WHAT YOU WILL DO: In the listing below, every line with the word "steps" needs to be copied.
■ ■ ■ ■ ■ ■ ■
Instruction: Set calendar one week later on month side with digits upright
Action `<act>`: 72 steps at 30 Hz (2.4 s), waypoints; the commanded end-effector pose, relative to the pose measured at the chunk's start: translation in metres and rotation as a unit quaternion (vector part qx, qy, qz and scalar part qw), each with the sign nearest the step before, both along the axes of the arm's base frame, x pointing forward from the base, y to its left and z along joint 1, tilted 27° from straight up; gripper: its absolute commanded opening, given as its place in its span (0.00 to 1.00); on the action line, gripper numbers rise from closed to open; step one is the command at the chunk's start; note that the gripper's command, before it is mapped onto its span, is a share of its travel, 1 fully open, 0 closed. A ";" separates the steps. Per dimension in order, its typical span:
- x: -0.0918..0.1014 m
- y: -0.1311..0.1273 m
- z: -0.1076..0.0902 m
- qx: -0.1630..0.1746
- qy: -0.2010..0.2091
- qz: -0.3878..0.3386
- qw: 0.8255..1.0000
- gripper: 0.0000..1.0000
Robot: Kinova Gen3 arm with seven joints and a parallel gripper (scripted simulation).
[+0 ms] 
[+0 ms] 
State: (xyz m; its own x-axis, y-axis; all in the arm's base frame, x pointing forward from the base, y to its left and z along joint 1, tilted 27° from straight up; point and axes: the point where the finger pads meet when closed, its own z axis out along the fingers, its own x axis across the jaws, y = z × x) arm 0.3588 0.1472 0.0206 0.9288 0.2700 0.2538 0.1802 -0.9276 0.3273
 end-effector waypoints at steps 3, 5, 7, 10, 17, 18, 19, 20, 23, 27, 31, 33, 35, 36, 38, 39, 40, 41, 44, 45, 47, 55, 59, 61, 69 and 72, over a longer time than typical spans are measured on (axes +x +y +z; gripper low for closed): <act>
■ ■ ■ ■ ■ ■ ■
ANSWER FOR THIS EXERCISE:
Action `<act>`: 72 steps at 30 Hz (2.4 s), waypoints; the commanded end-effector pose, relative to the pose measured at the chunk's start: translation in metres and rotation as a unit quaternion (vector part qx, qy, qz and scalar part qw), each with the sign nearest the step before, both along the axes of the arm's base frame, x pointing forward from the base, y to its left and z along joint 1, tilted 27° from straight up; gripper: its absolute commanded opening, given as its place in its span (0.00 to 1.00); on the action line, gripper numbers rise from closed to open; step one is the command at the chunk's start; note that the gripper's command, before it is mapped onto its span, is a share of its travel, 1 fully open, 0 closed. A ";" separates the steps. Per dimension in order, its typical span:
 end-effector waypoints at steps 3, 5, 7, 10, 17, 18, 19, 20, 23, 27, 31, 33, 35, 36, 38, 39, 40, 41, 44, 45, 47, 55, 59, 61, 69 and 72, over a longer time than typical spans are measured on (axes +x +y +z; gripper low for closed): <act>

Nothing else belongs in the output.